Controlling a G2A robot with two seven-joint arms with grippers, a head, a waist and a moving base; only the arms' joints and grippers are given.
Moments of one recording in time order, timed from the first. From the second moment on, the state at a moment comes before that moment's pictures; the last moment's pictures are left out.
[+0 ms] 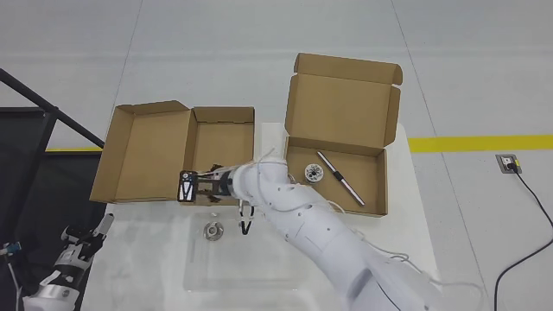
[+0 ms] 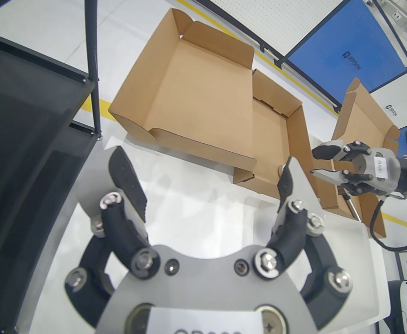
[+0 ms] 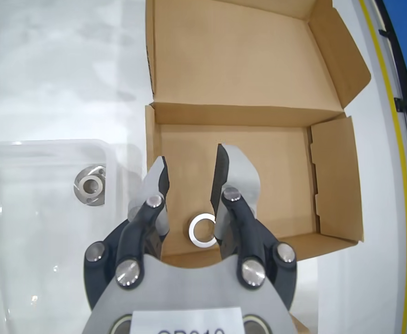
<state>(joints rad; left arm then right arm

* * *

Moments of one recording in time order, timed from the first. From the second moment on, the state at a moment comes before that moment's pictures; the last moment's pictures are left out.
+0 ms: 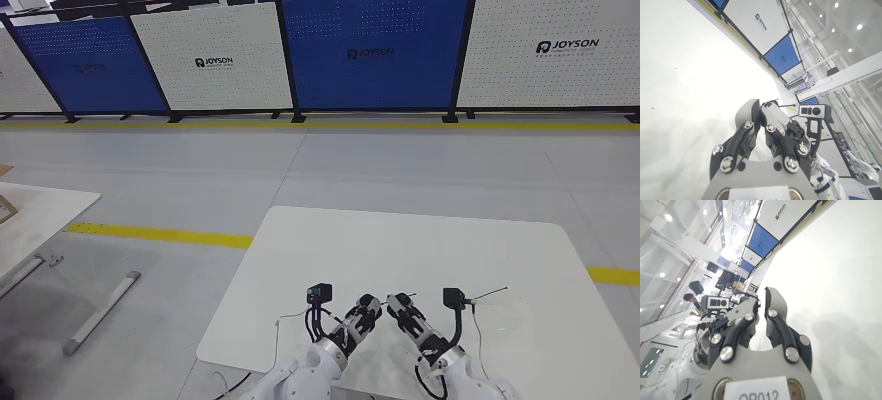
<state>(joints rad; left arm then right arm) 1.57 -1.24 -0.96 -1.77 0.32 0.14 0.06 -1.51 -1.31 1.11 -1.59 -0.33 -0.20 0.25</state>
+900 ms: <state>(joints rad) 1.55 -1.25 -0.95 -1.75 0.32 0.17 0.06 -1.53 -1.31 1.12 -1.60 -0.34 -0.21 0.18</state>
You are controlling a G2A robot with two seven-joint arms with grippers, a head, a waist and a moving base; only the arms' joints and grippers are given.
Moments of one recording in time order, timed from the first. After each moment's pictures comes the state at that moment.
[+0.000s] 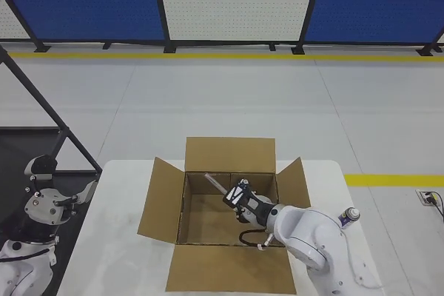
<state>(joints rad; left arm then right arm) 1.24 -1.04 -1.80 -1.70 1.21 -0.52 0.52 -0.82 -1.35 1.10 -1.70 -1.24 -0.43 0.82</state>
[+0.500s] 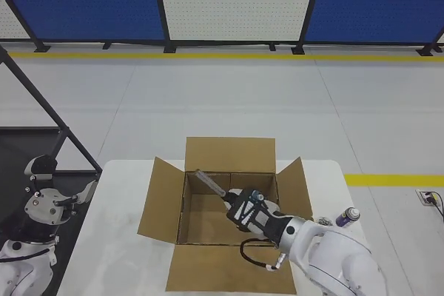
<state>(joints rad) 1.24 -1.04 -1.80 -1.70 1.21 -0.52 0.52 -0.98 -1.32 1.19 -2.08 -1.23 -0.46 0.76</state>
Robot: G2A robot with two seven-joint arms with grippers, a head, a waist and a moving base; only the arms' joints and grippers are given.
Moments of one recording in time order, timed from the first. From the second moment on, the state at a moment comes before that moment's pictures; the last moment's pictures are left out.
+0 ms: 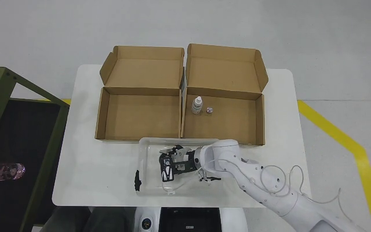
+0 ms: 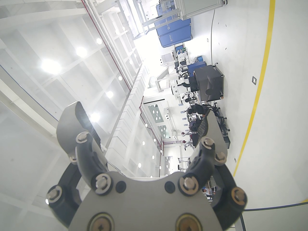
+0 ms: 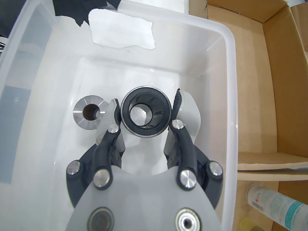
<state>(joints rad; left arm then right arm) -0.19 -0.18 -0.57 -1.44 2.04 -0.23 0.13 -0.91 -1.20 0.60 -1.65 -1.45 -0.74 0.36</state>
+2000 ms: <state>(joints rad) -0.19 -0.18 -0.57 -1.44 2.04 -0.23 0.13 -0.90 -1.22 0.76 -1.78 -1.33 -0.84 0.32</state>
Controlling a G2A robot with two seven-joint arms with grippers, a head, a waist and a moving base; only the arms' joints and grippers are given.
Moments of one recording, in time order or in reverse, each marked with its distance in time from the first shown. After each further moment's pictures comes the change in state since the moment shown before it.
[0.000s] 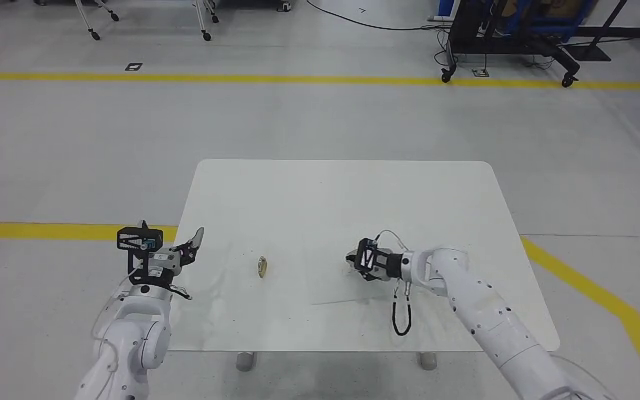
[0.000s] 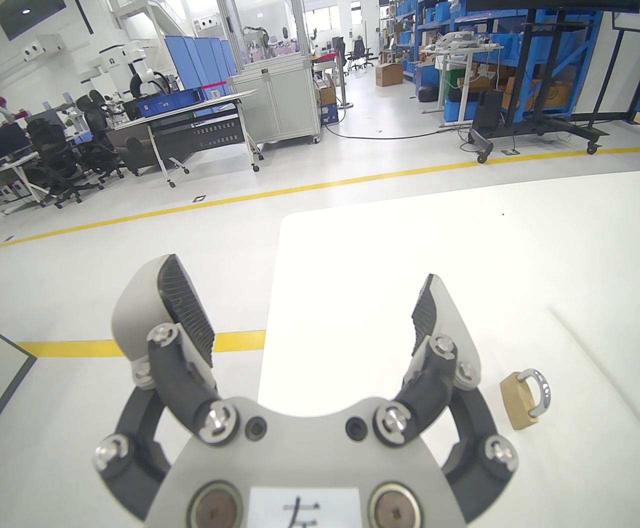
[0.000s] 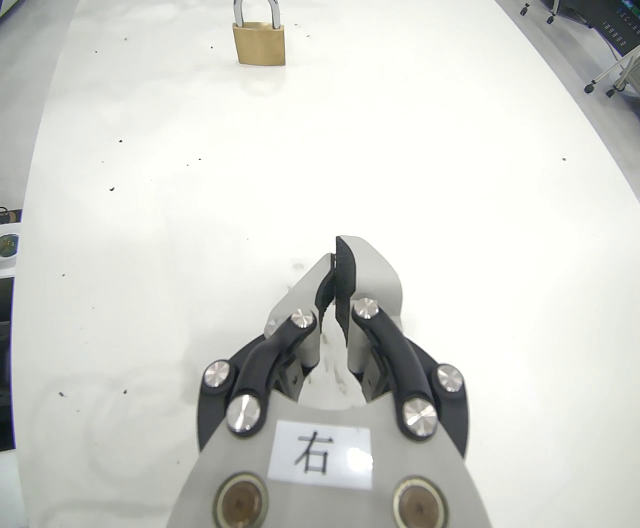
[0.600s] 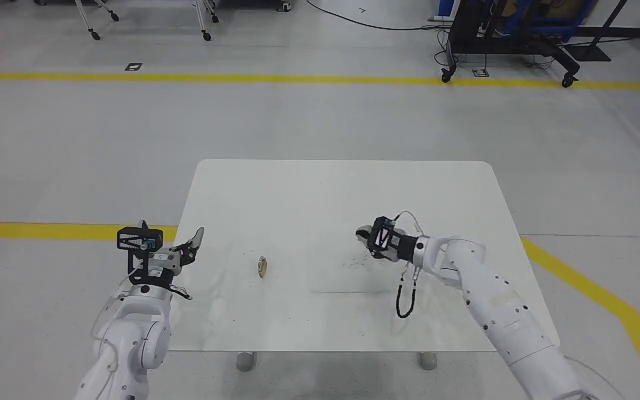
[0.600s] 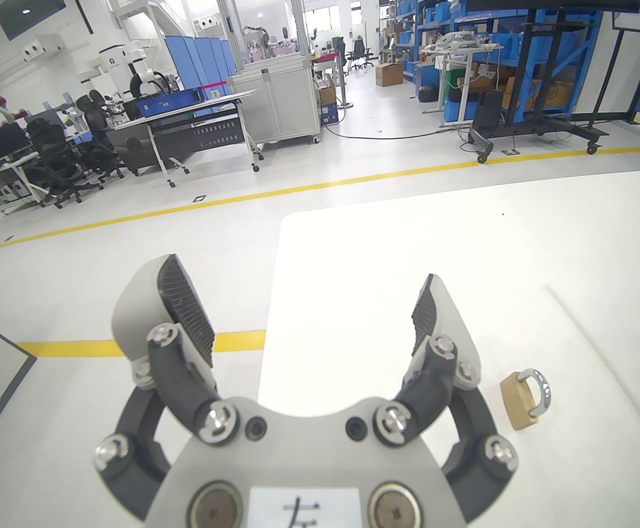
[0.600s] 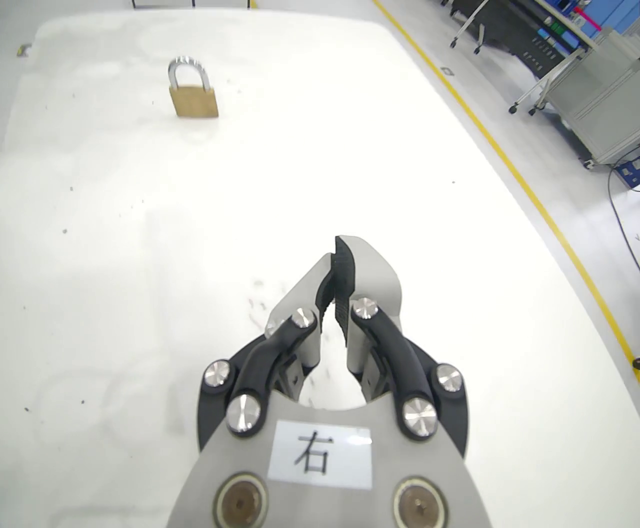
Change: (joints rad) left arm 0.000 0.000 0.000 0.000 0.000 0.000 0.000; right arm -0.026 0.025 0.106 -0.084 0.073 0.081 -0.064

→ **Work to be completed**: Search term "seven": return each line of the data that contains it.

→ **Completed task**:
Controlling a G2A robot with two seven-joint arms with grippers, a head, a waist and a moving base; only the arms' joints and grippers are given.
You are controlling a G2A robot with two seven-joint arms with grippers, a head, a waist and a moving base; only the arms' joints and grippers are given.
Robot: G2A robot with two seven-joint arms with grippers, a head, a waist and a moving base; only the arms' joints and grippers are given.
Controlling a G2A robot with two seven-joint arms with grippers, a head, a waist and a moving base; only the arms' joints and grippers are given.

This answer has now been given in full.